- [Input data]:
+---+
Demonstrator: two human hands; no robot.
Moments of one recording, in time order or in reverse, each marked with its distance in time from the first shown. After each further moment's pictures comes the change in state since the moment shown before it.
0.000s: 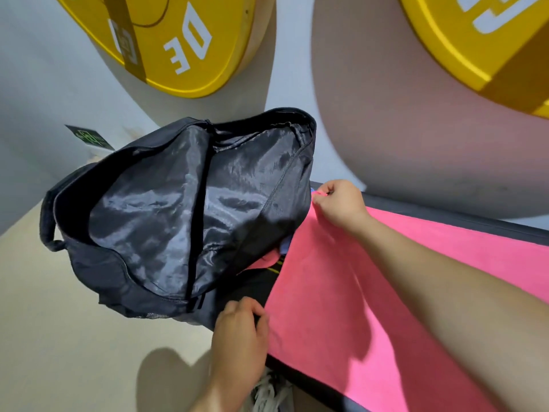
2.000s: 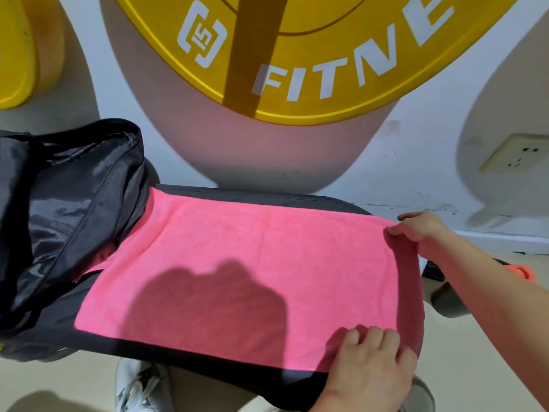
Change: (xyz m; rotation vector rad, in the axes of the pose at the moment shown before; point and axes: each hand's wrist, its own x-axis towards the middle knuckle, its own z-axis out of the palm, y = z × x) left_hand -0.232 0.238 0.149 0.461 -0.313 1.243; right_hand -0.183 0.218 -0.328 0.235 0.382 0.763
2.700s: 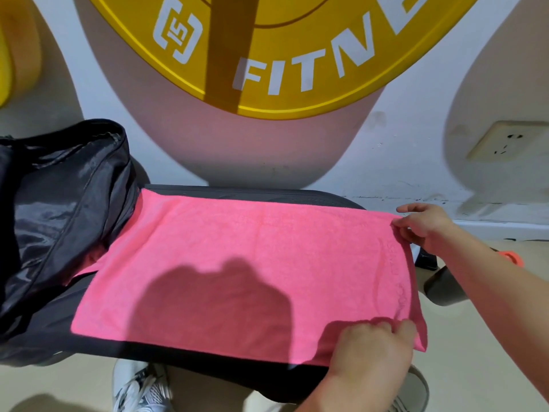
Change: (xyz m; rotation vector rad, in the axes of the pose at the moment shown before) left_hand 0.021 0.009 -0.019 -0.144 -0.142 0.004; right_hand 0.012 0.017 -0.024 0.265 -0.047 0.021
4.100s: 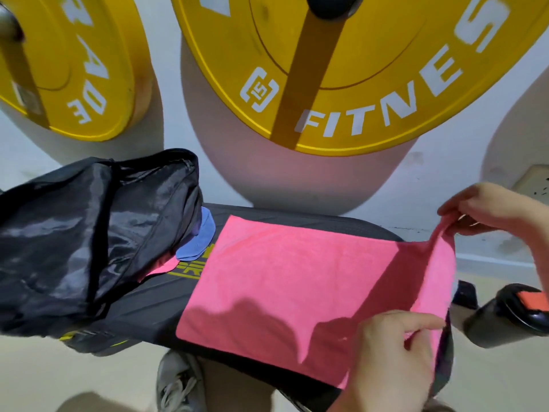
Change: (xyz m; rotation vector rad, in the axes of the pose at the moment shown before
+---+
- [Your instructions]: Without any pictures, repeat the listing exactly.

- [Expected answer]:
Demonstrator: two human hands; no robot.
Moments of one recording, in time order or in reverse, each marked with its distance in time from the first shown. After each further moment's pictures comes the change in state since the moment shown before it.
0.000s: 
2.000s: 
Change: (xyz m; rotation vector rad, in the axes of the pose at the moment shown before; point and axes: each hand's wrist, its own x-axis towards the middle knuckle, its own z-axis out of the palm, y = z × x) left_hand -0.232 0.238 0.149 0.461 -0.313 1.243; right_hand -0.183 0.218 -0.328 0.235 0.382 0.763
2.700s: 
Change: (xyz m; rotation vector rad, in the axes of the pose at the moment shown before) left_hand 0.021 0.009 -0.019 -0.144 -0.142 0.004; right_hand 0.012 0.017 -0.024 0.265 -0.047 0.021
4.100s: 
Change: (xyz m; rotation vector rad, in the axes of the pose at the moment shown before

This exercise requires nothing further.